• INFORMATION PROVIDED
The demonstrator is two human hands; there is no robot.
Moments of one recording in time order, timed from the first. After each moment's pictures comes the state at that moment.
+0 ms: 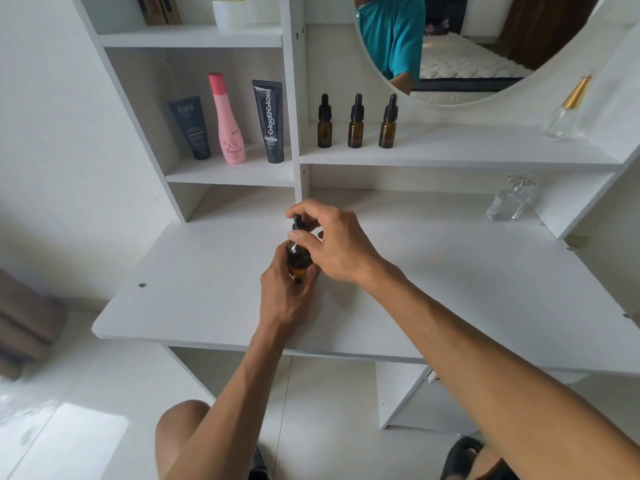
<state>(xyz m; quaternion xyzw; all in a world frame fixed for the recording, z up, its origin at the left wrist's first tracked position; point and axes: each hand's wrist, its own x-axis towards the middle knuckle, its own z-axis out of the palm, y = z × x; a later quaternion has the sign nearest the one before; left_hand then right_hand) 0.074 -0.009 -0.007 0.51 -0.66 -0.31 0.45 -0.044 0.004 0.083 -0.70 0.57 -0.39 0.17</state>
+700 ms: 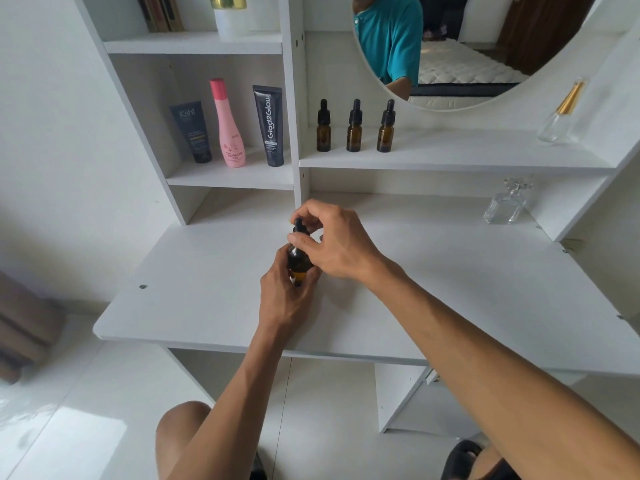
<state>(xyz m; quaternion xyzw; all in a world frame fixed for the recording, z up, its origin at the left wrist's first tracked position) 0.076 -0.009 -0.012 0.49 -0.66 -0.33 0.46 -0.046 0.002 0.087 -0.69 0.59 -0.38 0.16</state>
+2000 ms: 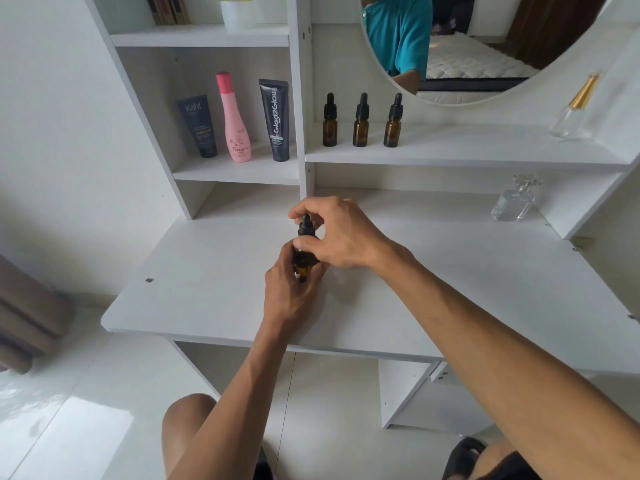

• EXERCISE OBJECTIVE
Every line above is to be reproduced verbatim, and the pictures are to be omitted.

• SOLUTION FOR THIS TASK
The demonstrator is two human hands; there is no robot.
Moments of one recording in time order, timed from the first. After each moment's pictures comes the state at that moment.
+0 ms: 
<state>(xyz m; quaternion xyzw; all in a world frame fixed for the recording, z up, its origin at the left wrist's first tracked position; point and axes: each hand's wrist, its own x-axis towards the middle knuckle, its own z-axis out of the palm, y = z × x; a later quaternion has the sign nearest the one before; left_hand then right_hand) 0.074 -0.009 -0.007 0.51 -0.66 -0.31 0.45 -0.044 0.004 0.083 -0.70 0.57 -0.39 0.17</state>
+700 ms: 
<state>(xyz m; quaternion xyzw; all in a world frame fixed for the recording, z up, its origin at the left wrist's first tracked position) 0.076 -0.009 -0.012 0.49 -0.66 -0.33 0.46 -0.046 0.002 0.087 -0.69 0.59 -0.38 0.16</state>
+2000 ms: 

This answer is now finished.